All the words are printed, both in the original Icelandic and in English translation. The style is one of heroic story-telling with a Luonnotar delicacy at one moment and a harsh stone-cracking angularity at the next.

Leifs' life has been covered in other MusicWeb reviews so we'll avoid the details. His return to Iceland in 1945 after more than a decade in Nazi Germany was greeted with controversy. The Landfall Overture is built around the composer's experience of seeing Iceland emerge from the mists on that return voyage. It is mysterious, the orchestration carefully calculated, miasmic, pregnant (like the pppp episodes in The Firebird) and finally sloggingly cannonading and bell-assaulted.

Spring Song is a taciturn celebratory piece with punched grace, punctuated with delicacy and a spat-out percussive rattle. The Jonas Hallgrimsson - in memoriam is monumental, elbows out, strutting in a slightly uncoordinated way, bass-emphatic and volatile. This is ungracious music but not at all rebarbative.

Viking's Answer is a grim, thuddingly heroic, piece where harshness is part of the warp and woof of the idiom. The brass in their taciturn defiance recall Roy Harris in serious symphonic mode (Symphonies 3 and 7). The music may be harsh but it is not dissonant in any academic way. The violence portrayed through the scoring for wind-band including four saxophones and violas is direct. There are no vocal parts here.

The Lay of Helgi has roles for bass and alto. Once again the vocal and instrumental lines are broken down before they can fly independently. What is unusual is the slippery slaloming writing for strings at 7.02 onwards - fascinating. The work was completed in Helsinki in 1964 within days of the hostile reaction to the premiere of his Hekla at the Great Hall of Helsinki University.

Groa's Spell again demonstrate that Leifs genius took him towards stern declamation rather than ingratiating melody. Groa is the dead mother of Svipdagr who visits her grave. Having risen from the dead Groa then proceeds to call down beneficent spells on her son in his quest for a wife. Stark, unembellished ideas flail and spit, intone and mutter (there is a great deal of quiet music), rage and storm. It may be too bereft of ornament or unleashed melody to hold the attention fully but like all Leifs it is so strange it holds the listener fascinated.

The early Iceland Cantata is in seven movements. It was performed in part in Greifwald in Germany in 1930. It was only in 1959 that the work was performed complete, nine years before Leifs' death. The choral writing has a gentleness that became much rarer in his later music. There is a great deal of diaphanous delicate singing from the choir. However the allegro furioso penultimate movement has his explosive fulminating signature rhythms and volcanic dies irae violence. The final andante is punctuated with 'dinks' from the hammer and anvil, stabbing impacts and sepulchral bell noises.
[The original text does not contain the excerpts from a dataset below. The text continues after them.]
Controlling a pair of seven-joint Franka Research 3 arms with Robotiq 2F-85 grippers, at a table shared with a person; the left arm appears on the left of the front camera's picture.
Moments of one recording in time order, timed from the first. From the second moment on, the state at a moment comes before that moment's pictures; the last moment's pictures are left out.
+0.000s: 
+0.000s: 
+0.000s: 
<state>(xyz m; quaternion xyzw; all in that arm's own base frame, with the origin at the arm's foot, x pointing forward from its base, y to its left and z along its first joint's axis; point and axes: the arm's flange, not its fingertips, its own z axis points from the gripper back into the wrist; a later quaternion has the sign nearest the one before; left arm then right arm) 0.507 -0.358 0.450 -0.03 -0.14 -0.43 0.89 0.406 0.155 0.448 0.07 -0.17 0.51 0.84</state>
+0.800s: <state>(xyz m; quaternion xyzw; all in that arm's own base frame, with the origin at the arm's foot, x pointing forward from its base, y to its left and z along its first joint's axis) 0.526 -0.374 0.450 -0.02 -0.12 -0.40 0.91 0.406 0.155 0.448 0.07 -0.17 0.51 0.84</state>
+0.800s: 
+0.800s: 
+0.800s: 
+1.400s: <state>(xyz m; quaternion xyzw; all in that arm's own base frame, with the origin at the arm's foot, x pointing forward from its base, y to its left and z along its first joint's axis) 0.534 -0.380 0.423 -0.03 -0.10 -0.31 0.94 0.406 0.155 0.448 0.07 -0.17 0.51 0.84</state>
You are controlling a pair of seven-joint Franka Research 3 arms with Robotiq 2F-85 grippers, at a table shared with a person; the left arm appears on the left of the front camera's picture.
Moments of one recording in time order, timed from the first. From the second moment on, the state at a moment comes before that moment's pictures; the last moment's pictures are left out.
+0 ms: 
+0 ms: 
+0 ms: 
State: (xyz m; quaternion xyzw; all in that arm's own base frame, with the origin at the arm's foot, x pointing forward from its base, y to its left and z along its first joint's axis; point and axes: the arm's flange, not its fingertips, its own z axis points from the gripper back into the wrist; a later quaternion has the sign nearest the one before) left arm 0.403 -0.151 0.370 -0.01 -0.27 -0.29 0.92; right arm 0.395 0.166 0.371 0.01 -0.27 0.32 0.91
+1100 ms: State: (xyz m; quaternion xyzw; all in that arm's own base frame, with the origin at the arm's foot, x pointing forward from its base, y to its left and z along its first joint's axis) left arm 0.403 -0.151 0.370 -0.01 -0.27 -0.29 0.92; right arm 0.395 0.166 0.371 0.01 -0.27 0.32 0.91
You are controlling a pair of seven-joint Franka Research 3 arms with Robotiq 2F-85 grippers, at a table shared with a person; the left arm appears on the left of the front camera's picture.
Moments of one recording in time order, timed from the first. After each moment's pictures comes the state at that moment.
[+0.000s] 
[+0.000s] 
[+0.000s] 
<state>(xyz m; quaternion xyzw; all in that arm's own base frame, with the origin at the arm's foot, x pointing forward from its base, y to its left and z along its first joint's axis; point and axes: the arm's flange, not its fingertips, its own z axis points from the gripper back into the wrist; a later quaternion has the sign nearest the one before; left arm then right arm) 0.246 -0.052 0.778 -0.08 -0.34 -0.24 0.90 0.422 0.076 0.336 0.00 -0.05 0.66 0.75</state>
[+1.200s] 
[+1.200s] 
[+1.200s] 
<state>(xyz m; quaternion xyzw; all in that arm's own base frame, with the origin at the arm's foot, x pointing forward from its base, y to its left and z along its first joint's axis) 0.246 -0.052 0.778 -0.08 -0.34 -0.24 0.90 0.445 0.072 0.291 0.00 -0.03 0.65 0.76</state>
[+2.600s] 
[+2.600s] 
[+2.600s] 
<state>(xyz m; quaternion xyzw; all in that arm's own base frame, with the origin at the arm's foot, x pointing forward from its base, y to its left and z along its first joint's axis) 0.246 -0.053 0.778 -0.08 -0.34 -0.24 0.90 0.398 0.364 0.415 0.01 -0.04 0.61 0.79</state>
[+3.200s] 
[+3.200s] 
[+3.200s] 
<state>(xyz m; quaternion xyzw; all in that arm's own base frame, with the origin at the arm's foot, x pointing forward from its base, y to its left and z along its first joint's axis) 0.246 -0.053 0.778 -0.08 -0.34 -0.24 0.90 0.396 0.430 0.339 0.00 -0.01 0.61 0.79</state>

All ends in a glimmering pristine peace.

With all of this Eddic material I do hope that someone is setting about realising Leifs' three-part Edda oratorio left incomplete on his death.

Arni Heimir Ingolfsson's notes fill in the detail but assume that there is no need for basic biographical background. Full Icelandic texts and translations are given.

This is not for the first-time Leifs explorer (for that the other Bis and Iceland Music Information Centre CDs and one Chandos CD are more suited). Confirmed Leifs fans needing a further 'fix' of his unrepentantly odd music need look no further.